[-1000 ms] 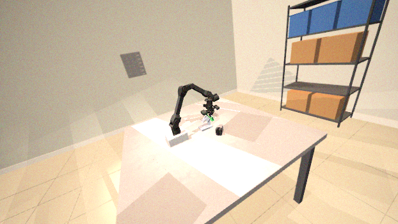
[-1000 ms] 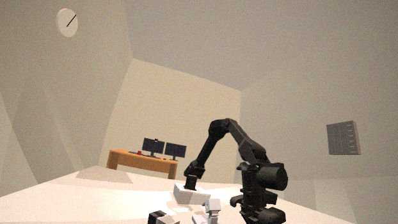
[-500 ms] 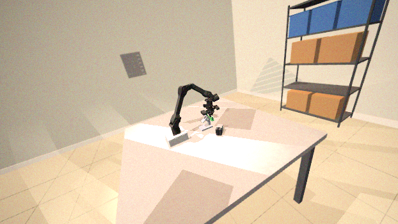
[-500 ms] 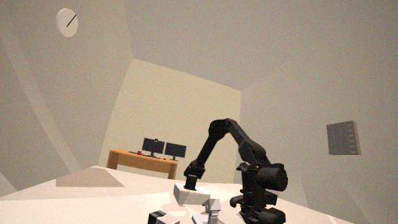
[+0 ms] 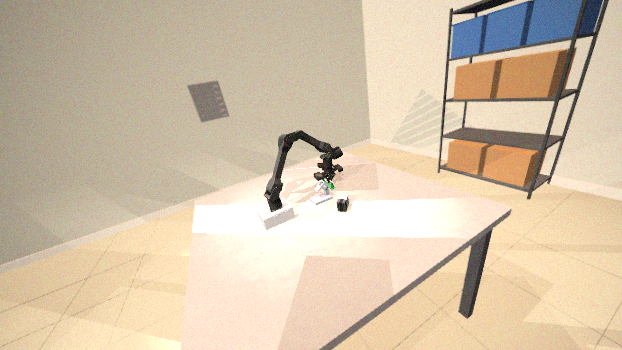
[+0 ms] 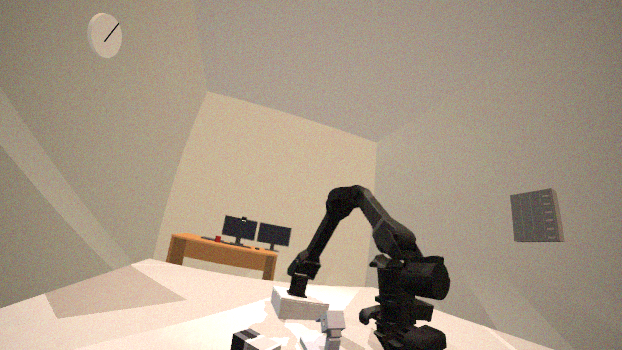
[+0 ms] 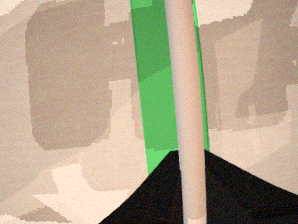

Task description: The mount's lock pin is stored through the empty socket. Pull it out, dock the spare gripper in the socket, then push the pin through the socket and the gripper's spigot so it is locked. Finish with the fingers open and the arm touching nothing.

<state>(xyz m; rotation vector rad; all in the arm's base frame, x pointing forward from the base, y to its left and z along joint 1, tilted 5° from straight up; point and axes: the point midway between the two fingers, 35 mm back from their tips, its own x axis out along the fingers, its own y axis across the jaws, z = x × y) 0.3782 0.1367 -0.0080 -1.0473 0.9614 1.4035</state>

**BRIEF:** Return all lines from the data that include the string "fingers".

**ANSWER TO THIS TASK:**
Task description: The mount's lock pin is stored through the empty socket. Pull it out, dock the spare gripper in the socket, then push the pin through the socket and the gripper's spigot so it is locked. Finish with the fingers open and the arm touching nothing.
<state>(xyz m; rotation vector rad; all in the arm's base frame, x pointing forward from the base, y to its left and z along joint 1, tilted 5° from straight up; point and axes: the point midway between the two fingers, 35 mm back from their tips, its own x axis out along the fingers, its own y axis across the jaws, z = x × y) 0.3782 0.1367 -0.0080 -1.0473 0.9614 1.4035</state>

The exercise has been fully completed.